◆ **WORK INSTRUCTIONS**
Go through the records and report each line holding the string "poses".

- - - - - - -

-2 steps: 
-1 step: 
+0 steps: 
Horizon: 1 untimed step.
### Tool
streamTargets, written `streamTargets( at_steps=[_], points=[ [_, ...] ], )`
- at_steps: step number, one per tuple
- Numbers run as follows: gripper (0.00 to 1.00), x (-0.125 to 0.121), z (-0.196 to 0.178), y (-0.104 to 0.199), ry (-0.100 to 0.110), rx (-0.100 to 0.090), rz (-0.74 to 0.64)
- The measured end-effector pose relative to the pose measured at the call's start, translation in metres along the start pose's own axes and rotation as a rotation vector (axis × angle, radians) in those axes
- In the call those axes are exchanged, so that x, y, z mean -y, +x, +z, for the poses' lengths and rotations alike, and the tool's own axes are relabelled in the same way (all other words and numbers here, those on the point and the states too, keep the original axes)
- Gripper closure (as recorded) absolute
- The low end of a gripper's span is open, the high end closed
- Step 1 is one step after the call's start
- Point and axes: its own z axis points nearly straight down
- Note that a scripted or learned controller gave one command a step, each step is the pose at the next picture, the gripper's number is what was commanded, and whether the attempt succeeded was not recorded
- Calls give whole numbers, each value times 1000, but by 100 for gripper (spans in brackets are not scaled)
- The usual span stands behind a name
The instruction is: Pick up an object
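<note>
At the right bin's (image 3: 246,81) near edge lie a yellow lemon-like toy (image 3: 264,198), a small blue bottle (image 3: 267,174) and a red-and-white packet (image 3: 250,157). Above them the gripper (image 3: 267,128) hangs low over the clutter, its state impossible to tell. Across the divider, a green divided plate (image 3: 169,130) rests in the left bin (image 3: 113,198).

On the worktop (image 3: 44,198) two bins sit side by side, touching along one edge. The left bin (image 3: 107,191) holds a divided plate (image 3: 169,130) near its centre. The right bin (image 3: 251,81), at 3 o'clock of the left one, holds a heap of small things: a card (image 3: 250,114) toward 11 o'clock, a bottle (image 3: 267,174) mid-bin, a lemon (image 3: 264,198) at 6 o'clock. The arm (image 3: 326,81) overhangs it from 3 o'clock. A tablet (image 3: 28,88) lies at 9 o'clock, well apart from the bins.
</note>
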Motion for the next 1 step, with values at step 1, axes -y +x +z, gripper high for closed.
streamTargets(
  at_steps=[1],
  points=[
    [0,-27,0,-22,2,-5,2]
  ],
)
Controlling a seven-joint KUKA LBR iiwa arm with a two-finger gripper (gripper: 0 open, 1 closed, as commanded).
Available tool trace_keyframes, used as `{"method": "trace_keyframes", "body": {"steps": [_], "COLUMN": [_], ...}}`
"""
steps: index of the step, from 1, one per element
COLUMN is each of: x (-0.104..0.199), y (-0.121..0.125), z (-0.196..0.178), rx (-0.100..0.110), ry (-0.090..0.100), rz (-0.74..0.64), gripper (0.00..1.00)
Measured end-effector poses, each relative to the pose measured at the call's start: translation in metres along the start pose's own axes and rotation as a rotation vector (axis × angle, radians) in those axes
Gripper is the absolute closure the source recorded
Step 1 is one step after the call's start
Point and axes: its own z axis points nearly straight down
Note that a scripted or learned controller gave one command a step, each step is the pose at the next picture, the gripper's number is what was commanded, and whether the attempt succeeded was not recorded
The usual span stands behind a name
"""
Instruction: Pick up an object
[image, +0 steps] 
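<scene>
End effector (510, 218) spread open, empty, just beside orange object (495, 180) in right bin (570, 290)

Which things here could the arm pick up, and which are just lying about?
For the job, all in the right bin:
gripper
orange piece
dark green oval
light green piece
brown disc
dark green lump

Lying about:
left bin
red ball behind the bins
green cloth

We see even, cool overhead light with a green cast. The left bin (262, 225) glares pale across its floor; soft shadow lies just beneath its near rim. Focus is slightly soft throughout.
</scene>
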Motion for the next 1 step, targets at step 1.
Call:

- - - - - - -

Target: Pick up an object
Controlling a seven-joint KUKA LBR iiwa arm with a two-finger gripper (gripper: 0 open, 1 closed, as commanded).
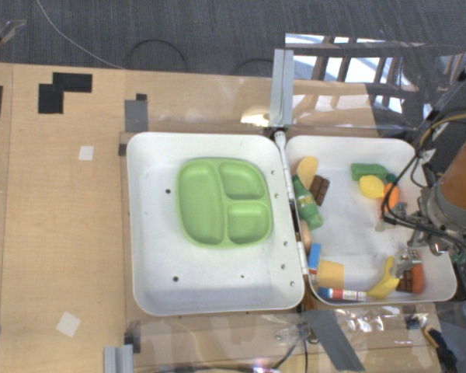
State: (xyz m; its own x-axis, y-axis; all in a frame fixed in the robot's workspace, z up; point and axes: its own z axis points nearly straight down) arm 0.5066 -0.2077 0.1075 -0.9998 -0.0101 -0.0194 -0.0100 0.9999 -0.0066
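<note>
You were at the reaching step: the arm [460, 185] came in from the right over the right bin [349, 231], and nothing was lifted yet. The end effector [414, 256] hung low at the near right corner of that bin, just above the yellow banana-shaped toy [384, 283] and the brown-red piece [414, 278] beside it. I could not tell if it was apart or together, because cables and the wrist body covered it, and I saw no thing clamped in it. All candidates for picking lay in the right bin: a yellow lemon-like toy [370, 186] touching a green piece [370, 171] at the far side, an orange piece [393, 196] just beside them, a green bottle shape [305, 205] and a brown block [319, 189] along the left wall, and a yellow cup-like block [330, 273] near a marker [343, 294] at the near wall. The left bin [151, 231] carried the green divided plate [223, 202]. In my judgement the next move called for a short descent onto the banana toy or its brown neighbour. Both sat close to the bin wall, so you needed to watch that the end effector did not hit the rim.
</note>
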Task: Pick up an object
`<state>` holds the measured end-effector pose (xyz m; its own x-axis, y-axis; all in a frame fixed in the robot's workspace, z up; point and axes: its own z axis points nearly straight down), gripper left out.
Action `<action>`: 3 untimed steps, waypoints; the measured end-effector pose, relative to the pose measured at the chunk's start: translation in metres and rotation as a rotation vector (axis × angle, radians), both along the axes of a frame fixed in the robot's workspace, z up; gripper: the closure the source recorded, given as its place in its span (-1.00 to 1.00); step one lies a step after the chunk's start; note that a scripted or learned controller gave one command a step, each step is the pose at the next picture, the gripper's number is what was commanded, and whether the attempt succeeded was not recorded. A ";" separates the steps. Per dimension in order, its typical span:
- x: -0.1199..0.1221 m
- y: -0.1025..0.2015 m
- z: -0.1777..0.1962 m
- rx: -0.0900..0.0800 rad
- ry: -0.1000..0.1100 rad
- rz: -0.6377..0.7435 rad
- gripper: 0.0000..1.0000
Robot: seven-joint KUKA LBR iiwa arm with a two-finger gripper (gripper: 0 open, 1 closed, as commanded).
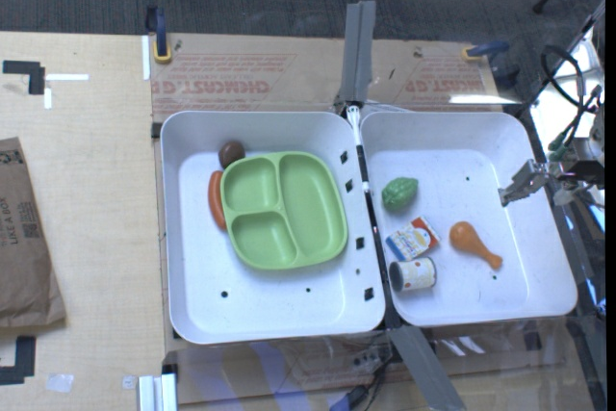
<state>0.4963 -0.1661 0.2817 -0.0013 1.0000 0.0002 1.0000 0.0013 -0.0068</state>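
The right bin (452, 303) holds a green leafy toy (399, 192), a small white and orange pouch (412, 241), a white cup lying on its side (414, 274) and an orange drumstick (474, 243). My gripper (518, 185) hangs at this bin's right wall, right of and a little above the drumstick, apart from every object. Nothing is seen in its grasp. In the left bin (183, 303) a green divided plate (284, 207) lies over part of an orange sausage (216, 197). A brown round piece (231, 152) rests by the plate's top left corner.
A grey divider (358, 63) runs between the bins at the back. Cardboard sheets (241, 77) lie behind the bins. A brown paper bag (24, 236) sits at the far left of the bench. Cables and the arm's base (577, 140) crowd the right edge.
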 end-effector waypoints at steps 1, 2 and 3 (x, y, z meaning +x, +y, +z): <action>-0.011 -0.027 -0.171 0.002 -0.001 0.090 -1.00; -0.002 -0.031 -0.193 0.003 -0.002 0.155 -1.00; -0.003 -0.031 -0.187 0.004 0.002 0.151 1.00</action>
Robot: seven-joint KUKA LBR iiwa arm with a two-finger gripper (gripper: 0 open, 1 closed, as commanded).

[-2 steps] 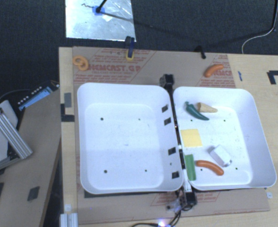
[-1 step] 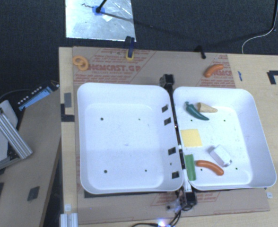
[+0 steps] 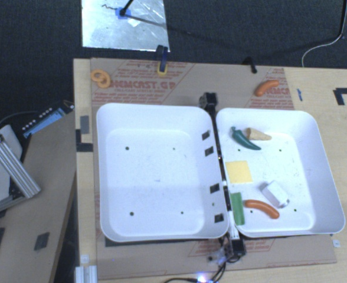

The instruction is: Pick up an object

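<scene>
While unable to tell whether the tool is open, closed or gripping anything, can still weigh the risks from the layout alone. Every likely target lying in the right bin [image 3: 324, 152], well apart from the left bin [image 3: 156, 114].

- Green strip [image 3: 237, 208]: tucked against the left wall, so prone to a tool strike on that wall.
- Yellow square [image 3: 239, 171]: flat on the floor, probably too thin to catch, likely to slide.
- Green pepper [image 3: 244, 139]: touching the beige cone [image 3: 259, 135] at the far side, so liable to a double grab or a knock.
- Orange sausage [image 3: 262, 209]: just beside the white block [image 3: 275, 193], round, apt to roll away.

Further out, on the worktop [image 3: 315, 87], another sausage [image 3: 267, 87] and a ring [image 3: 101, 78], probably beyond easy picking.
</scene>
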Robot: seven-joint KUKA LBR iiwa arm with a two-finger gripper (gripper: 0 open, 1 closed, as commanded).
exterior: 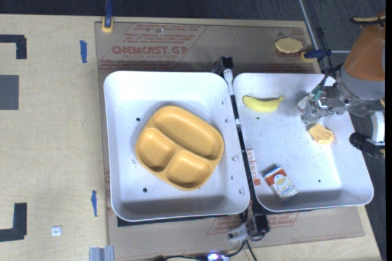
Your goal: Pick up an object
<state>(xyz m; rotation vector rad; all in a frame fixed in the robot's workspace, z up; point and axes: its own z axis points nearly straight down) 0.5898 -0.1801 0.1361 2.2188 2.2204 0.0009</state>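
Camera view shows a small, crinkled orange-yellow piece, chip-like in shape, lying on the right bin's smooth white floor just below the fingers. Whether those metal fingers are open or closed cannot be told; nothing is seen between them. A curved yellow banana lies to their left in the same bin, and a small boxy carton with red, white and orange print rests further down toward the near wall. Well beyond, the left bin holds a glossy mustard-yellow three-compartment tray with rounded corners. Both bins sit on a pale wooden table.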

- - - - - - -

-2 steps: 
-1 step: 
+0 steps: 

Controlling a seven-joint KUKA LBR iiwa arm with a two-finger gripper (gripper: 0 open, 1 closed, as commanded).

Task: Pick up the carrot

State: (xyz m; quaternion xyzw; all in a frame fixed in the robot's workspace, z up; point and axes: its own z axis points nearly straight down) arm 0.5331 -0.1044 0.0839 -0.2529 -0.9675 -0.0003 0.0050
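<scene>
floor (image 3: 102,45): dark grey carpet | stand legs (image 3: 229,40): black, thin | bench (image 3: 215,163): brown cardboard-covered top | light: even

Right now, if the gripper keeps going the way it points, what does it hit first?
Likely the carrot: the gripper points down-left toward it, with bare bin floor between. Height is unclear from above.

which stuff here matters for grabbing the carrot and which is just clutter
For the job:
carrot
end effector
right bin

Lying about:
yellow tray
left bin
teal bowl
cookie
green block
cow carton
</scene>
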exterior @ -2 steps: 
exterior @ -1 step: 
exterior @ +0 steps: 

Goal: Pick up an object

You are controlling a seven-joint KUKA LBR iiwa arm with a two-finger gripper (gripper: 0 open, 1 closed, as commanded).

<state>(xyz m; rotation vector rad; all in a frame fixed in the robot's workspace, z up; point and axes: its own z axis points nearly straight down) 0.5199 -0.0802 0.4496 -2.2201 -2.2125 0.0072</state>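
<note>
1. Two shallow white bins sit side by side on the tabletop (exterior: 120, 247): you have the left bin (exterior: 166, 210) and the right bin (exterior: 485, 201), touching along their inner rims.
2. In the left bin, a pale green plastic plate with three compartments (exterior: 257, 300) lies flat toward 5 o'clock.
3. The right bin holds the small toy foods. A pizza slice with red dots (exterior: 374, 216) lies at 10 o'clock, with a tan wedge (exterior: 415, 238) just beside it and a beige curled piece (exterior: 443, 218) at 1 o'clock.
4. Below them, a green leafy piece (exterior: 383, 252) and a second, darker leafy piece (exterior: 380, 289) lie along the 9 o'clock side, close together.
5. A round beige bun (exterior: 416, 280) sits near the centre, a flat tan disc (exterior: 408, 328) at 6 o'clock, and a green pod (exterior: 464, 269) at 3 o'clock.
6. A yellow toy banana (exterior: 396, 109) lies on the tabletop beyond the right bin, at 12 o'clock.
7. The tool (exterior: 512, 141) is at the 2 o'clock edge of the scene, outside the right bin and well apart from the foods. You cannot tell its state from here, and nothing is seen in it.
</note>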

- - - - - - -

◆ **EXPECTED OUTPUT**
- In the call those axes are exchanged, so that x, y, z mean -y, +x, +z, for the poses' lengths and rotations alike, and the tool's own axes are relabelled in the same way (all other words and numbers here, those on the point and the states too, keep the original axes)
Measured end-effector poses, each relative to the pose measured at the call's start: translation in metres along the start pose's own axes and rotation as a rotation vector (axis × angle, radians) in those axes

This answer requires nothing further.